这些观点有很多都值得商讨,这里单独说三个问题:

  • 审美的提高与创作者的文化水平是什么关系,文化水平又与学历是什么关系?创作者文化修养确实会体现在其作品的审美水平上,但今天的文化修养和学历却关系不大。高等教育可以提供的是一个机会和环境,却不是「文化」本身。没有人能在大学的课程里「学到」文化,如果不是有心自己修炼,上不上大学其实无甚关系。并不会因为突然有很多大学生进入相声行业,相声的审美就突然变好了。正如一些说脱口秀的大学生,也一样没有什么审美。

  • 如果不仅台上的演员是「时弊」,连观众也是「时弊」了,创作者该怎么办呢?阎说到了饭圈文化对创作的不良影响,可在更大的范围里,今天的观众的口味不也正影响者大众文化走向粗俗么?一方面是官方体系对「伟光正」的宣传,一方面是民间市场对「辛酸辣」的偏爱,这就是创作者面对的环境。而创作的困难之处就在于,我们如何用「不得民心」的东西赢得「民心」。

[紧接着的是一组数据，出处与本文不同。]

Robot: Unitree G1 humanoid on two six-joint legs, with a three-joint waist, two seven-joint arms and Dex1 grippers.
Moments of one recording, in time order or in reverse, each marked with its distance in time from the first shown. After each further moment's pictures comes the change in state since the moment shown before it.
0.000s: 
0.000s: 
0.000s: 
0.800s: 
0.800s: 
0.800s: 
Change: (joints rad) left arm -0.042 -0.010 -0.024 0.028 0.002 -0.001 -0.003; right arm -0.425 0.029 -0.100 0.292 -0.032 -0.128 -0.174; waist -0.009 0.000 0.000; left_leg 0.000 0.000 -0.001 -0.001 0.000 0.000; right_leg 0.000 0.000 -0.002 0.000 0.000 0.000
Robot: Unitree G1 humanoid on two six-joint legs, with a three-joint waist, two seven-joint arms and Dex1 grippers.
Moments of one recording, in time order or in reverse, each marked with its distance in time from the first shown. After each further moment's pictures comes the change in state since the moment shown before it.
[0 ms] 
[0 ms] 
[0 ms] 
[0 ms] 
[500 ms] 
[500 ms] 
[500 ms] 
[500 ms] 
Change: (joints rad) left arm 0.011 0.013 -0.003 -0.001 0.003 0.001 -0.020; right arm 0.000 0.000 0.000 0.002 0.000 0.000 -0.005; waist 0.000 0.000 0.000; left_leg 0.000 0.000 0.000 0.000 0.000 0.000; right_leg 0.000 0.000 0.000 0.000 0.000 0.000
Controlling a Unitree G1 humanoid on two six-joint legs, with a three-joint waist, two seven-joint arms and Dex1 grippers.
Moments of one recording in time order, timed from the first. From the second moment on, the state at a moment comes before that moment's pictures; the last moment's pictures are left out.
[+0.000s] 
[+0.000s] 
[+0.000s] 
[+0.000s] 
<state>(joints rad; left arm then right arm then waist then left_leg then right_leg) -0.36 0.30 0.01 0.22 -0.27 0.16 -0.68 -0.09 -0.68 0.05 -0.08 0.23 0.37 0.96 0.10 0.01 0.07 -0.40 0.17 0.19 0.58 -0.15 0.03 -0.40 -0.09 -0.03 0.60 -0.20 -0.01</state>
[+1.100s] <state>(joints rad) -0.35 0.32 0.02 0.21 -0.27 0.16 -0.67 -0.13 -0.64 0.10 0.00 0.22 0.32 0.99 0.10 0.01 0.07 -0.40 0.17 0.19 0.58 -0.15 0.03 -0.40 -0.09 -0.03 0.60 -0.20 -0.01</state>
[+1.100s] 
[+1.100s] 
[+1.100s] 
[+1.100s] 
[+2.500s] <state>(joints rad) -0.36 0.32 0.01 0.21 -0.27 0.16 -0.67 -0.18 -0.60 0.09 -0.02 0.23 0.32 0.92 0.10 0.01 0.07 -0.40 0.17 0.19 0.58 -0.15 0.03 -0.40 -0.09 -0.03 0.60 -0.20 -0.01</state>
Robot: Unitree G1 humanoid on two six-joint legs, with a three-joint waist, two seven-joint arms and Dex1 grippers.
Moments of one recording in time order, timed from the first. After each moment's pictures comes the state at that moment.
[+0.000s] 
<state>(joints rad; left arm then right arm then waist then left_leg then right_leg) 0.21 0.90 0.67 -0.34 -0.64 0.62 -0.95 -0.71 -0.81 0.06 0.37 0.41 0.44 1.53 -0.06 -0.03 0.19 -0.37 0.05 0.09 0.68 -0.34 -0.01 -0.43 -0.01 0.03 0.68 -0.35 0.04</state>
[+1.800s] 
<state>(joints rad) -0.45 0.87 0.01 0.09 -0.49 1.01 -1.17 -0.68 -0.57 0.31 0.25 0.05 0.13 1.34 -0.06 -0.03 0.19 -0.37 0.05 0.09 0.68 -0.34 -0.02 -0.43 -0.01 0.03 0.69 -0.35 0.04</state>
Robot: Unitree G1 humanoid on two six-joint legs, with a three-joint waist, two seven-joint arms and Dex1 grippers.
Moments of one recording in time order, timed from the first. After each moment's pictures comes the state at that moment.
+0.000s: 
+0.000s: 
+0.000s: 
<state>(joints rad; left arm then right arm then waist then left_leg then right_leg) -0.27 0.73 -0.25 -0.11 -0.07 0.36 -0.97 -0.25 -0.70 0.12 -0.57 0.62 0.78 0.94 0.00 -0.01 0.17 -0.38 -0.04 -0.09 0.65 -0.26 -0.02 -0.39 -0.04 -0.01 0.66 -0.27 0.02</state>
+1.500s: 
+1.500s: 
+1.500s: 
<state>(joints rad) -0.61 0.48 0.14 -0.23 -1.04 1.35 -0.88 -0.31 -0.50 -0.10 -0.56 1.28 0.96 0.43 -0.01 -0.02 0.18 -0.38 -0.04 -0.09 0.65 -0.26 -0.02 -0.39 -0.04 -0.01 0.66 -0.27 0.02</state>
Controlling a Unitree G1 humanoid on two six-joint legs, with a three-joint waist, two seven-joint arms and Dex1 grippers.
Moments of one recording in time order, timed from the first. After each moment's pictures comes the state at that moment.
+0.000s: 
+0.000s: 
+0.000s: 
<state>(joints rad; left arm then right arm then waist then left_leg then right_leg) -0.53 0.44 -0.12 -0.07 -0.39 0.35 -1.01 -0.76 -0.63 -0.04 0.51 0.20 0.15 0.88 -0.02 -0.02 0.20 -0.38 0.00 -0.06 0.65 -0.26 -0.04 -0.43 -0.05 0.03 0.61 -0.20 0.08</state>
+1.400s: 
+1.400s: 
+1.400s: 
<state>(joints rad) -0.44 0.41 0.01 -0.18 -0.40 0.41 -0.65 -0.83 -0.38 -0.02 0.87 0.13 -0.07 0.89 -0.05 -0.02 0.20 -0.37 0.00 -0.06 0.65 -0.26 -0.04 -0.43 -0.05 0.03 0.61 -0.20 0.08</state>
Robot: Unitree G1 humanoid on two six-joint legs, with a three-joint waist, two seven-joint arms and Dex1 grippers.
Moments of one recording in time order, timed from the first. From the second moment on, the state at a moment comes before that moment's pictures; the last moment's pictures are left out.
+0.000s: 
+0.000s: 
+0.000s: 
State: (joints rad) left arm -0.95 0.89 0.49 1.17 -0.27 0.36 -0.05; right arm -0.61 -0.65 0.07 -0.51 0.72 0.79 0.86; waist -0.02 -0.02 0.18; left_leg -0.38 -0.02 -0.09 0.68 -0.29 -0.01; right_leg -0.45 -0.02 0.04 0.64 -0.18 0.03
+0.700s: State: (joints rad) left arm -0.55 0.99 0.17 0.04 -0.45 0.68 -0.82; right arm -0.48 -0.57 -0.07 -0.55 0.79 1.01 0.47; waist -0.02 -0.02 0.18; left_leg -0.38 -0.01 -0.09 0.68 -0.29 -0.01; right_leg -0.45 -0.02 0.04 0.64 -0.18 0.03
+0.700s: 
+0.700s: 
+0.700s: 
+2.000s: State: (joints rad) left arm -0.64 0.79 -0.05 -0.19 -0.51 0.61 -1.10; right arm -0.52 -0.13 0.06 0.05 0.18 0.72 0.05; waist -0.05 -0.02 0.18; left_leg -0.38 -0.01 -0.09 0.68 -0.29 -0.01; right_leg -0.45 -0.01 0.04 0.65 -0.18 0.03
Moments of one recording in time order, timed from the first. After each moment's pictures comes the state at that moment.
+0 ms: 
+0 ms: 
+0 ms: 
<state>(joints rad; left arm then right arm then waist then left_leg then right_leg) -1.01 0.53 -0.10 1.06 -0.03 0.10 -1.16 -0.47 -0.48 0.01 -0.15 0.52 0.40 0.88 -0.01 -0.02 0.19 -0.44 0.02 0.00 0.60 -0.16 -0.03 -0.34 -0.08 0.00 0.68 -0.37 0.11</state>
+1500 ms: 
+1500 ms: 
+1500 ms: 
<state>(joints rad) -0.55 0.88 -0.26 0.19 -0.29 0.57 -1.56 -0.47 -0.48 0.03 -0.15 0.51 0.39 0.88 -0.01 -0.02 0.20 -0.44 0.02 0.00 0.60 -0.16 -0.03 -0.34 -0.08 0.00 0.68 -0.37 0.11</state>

  • 相声是对中国语言逻辑的梳理和总结,也是中国脱口秀应该寻找「技术支持」的地方。这是我认为最有意思的一个点,也暗合了艺术圈对欧洲中心论的反思。比如,我们在剧场里就曾经讨论过的铃木忠志的工作。他对我们最大的启发,就是强调了日本人与欧洲人在身体上的不同,并以此为起点,重新在日本传统歌舞中寻找日本人的身体。那么相声是不是也是一个可供我们寻找自己语言特色的资源呢?我也好奇,在如此讲究师承的相声行业,这些总结是否被公开过。不知道侯宝林等人撰写的《相声溯源》以及刘英男编的《中国传统相声大全》里面会不会有相关的内容,等晚些时候找来看看,再做补充。